Why can’t they make it simple?
Conservatives who fear “socialized” medicine because it will make medicine more bureaucratic should acquaint themselves with COBRA regulations. Litigation over COBRA keeps lawyers and judges busy all over the country. And what does any of it have to do with the delivery of care?
What is COBRA anyway? The Consolidated Omnibus Budget Reconciliation Act of 1986 was one of those huge (thus the word omnibus) budget bills that included everything from tobacco price supports to fishing fees for foreign fishing vessels. But it will be remembered because Title X (of XX) included provisions to permit those who lose their health insurance under an employer sponsored health plan to continue their health insurance under certain conditions (called qualifying events) and provided they pay the full cost of the coverage.

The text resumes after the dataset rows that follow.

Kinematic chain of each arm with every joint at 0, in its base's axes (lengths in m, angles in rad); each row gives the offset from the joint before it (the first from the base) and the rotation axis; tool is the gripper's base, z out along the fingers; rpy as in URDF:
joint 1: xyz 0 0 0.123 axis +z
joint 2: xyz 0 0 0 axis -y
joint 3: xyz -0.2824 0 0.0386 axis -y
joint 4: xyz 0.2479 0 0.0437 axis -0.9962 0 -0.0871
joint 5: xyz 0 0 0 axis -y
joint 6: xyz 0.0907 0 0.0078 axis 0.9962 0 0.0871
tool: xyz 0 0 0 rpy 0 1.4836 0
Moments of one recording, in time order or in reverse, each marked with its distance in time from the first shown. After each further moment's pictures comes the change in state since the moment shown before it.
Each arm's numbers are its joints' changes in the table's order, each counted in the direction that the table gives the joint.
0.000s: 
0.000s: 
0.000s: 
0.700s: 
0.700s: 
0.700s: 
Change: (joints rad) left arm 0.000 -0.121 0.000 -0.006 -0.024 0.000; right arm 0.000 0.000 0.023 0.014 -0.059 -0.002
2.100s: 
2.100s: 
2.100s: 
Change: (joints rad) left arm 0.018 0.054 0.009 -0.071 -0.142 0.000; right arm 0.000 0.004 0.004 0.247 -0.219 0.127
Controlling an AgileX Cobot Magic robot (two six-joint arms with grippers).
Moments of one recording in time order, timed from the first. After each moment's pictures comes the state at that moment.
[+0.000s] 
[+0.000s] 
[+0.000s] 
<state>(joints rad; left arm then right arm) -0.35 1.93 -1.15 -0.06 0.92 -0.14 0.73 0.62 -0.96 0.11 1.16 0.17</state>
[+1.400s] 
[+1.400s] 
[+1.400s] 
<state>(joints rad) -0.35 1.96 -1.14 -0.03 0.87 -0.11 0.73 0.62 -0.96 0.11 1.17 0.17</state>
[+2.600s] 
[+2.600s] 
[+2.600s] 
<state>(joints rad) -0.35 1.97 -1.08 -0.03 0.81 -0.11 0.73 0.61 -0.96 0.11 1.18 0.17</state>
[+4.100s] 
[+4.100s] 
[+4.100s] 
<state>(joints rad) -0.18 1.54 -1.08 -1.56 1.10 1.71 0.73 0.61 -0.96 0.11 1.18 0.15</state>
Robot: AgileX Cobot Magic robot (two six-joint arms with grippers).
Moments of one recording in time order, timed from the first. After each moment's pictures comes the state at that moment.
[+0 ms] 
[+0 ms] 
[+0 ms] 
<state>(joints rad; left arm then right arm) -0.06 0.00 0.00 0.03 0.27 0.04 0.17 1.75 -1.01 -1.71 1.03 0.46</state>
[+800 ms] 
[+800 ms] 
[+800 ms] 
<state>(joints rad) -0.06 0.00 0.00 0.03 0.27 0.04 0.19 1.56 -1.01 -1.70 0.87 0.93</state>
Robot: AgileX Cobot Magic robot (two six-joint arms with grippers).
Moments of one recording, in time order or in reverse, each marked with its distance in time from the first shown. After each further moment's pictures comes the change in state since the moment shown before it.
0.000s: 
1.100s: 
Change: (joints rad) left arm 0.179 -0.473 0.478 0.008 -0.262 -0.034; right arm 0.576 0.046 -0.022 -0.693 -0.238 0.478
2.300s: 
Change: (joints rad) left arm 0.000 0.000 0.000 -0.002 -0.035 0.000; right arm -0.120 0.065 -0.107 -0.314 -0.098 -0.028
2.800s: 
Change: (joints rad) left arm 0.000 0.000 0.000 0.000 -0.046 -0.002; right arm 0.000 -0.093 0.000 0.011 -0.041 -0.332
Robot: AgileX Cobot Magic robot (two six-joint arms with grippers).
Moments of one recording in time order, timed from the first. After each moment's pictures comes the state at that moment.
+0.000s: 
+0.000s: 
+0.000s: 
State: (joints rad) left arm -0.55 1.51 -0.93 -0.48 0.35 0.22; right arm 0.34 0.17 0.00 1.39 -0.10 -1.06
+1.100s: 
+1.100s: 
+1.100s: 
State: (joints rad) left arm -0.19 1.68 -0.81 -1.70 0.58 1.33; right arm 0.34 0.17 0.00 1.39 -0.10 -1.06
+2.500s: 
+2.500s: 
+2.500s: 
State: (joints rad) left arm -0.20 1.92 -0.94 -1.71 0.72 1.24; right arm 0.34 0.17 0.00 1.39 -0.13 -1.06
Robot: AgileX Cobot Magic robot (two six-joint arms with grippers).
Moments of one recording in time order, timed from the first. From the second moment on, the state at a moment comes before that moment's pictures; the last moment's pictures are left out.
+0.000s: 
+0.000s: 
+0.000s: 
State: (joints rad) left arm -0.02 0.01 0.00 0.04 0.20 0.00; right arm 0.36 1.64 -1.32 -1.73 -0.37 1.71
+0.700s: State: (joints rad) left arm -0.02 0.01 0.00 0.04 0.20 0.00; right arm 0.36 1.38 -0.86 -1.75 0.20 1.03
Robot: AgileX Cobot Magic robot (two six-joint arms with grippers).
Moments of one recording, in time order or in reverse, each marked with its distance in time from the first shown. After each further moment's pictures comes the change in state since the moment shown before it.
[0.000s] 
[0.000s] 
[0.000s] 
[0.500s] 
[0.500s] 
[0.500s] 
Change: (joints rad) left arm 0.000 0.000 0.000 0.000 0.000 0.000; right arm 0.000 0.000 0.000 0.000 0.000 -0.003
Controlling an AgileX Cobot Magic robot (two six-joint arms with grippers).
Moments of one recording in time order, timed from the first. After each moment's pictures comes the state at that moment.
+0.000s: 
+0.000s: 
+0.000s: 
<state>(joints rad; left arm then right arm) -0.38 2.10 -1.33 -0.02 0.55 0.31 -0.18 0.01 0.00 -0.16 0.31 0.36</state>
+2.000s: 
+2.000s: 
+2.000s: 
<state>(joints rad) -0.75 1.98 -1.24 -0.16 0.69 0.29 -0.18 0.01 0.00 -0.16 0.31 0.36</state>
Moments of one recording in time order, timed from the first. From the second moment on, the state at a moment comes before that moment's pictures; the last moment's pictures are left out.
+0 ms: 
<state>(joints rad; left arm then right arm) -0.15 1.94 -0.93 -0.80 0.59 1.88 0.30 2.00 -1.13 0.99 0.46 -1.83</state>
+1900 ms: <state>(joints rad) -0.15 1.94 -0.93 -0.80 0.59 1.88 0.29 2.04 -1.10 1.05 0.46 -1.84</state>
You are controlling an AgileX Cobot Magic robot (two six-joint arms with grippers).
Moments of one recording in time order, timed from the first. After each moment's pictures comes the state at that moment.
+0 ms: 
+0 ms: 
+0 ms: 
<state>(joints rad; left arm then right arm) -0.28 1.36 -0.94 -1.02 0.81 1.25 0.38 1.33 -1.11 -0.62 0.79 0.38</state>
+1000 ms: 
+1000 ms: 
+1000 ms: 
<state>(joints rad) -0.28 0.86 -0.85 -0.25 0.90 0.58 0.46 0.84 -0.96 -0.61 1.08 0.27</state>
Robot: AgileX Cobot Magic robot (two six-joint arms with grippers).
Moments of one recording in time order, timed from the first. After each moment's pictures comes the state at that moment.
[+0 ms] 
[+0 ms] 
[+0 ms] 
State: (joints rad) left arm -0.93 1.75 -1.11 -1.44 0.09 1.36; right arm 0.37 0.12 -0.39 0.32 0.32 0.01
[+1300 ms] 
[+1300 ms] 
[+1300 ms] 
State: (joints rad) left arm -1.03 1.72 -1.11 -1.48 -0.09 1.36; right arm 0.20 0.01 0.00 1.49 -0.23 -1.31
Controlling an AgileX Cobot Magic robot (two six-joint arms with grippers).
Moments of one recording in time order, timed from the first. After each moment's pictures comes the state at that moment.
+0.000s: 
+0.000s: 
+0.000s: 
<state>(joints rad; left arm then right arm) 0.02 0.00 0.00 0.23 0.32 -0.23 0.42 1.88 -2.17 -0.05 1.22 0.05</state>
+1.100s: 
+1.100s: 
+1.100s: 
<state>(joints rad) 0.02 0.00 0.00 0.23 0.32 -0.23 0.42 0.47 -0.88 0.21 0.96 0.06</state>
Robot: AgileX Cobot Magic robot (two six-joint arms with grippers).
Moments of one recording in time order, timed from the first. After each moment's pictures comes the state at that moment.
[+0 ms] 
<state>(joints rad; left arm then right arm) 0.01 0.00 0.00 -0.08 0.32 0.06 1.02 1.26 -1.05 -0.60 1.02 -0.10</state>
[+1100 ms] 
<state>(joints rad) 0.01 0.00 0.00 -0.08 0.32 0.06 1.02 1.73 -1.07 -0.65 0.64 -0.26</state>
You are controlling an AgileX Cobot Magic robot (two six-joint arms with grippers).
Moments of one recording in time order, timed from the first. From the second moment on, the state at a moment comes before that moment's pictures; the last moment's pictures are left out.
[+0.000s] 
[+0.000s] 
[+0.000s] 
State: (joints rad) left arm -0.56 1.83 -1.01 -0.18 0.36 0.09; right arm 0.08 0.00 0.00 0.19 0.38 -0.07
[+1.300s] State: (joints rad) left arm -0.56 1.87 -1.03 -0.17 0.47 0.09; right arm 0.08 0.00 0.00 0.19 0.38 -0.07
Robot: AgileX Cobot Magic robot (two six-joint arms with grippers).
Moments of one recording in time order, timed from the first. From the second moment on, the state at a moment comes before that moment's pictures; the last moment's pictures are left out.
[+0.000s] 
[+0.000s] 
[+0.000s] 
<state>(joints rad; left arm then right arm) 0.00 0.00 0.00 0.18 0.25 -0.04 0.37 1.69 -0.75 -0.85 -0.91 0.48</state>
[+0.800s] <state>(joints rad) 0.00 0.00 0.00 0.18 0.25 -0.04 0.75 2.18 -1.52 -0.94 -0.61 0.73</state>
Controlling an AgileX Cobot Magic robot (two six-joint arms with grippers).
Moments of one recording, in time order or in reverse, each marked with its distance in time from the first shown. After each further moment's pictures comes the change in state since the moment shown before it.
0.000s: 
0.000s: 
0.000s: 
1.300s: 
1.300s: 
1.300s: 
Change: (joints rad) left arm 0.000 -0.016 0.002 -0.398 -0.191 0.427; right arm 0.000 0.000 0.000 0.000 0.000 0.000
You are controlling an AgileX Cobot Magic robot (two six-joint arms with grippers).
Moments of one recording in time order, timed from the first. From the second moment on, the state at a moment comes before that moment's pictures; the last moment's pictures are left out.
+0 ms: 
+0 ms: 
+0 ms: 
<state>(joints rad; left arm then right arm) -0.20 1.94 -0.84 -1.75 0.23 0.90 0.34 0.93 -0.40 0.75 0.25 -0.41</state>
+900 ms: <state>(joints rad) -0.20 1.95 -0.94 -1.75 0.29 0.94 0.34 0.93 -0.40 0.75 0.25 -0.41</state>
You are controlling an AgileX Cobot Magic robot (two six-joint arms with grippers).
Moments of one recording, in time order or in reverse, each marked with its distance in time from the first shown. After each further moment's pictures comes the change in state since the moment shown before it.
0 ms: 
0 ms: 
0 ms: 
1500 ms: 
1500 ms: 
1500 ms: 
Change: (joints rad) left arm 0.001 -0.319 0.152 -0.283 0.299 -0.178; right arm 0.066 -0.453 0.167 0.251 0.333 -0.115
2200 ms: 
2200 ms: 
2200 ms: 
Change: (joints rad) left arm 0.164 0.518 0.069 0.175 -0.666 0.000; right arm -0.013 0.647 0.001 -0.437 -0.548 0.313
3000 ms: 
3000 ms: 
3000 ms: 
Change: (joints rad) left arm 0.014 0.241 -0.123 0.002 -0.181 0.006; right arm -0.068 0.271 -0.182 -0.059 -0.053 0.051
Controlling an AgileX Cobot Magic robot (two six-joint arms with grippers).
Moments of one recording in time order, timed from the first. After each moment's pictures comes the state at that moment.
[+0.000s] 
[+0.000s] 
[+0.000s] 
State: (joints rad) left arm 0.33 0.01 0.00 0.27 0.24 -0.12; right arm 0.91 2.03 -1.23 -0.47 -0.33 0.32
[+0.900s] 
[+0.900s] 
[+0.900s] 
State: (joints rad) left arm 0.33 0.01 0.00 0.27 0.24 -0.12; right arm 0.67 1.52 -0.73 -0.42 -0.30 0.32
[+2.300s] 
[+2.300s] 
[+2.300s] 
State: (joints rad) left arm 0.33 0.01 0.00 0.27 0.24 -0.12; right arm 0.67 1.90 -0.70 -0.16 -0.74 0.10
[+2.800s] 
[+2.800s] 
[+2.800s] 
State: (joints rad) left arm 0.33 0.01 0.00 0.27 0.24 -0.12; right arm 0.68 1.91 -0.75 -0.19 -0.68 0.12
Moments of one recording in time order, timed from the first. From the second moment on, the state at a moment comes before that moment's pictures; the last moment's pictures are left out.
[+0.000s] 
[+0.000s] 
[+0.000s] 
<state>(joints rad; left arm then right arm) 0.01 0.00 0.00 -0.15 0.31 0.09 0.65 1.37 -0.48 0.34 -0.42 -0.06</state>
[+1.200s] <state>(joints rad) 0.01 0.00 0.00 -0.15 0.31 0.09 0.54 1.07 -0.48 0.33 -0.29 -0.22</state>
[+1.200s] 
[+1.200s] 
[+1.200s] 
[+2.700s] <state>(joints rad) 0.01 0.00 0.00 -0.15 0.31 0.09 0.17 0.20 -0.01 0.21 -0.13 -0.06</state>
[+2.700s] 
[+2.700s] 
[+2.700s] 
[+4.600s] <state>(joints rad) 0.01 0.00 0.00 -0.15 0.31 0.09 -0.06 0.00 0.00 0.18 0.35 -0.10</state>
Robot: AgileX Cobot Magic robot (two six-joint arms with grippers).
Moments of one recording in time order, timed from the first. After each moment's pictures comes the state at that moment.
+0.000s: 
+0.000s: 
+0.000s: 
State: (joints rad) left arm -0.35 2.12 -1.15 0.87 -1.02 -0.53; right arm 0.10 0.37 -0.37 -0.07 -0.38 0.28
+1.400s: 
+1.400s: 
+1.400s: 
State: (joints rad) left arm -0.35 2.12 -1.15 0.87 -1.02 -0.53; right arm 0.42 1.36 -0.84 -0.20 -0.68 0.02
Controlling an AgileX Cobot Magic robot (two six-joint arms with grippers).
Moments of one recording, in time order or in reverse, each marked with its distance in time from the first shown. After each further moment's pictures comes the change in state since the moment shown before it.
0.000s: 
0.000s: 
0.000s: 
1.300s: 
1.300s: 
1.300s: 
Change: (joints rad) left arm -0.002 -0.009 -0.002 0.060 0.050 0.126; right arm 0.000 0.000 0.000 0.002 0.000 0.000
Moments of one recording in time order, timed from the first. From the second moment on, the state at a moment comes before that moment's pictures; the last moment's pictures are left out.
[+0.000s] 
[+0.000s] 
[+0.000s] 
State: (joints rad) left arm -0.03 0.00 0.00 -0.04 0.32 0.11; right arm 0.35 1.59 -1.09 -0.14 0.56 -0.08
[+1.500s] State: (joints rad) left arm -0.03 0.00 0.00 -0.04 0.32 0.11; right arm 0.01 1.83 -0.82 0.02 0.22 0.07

Because, the person without coverage is also usually without a job, and because the person must pay the full cost (actually 102%) of the coverage, very few people elect the coverage and those that do are more likely chronically ill individuals. In insurance parlance, that’s called adverse selection. The plan sponsor will usually end up paying more than they receive in premiums.
So what did Congress and President Obama do with COBRA?
The new law makes the cost of COBRA premiums slightly more affordable. Normally, a 65% discount would seem pretty attractive. But the average cost of one of our family plans exceeds $1,000. $350 – 450 per month for a family with one less breadwinner is still a stiff price. Imagine selling a Lamborghini at 65% off! $70,000 for a $200,000 car is a huge bargain. But for someone without a job?
The new law allows those terminated between September 1,2008 and February 17, 2009 and who initially declined their COBRA election, another opportunity to elect the coverage at the reduced rate. And they can begin their coverage March 1 instead of the date of the qualifying event.
Unlike regular COBRA, the subsidy is limited to those who are “involuntarily” terminated and their family members. The plan sponsor can rely on the employees’ attestation that they were involuntarily terminated.
Unlike regular COBRA, the subsidy is limited to those whose income is below certain levels ($145k for singles and $290k for couples). Curiously, that determination is made based on the income tax filings of the subsidized participant. I can imagine that there will be a lot of hair splitting on that issue.
Unlike regular COBRA, the participant can elect coverage other than the coverage they were enrolled in at the time of their termination, provided it is a less expensive option.
The subsidy is only available for 9 months wile COBRA eligibility extends for 18 moths.
The subsidy ends after the 9 months or after the participant becomes eligible for other coverage. That raises a lot of questions. How will the plan sponsor know if the participant is eligible for other coverage? What if the participant doesn’t even know that he or she or the children are eligible for other coverage, for example Medicaid or SCHIP? It is easy to imagine a situation where an individual may not be eligible when they start out
An unproductive bureaucracy!
The process is a maze of intersecting, overlapping, and competing bureaucratic interests. The plan sponsors sends notice to everyone who might be eligible. The individual claims eligibility by asserting that they were involuntarily terminated. The IRS determines if the participant met the income limits. The IRS also indirectly reimburses the plan sponsor by permitting credits on the quarterly tax withholding reports. The Department of Labor decides any disputes about eligibility.
Imagine a single payer system where eligibility was not dependent on employment!
Imagine how much simpler the bureaucracy would be!
Imagine how much more meaningful the result would be!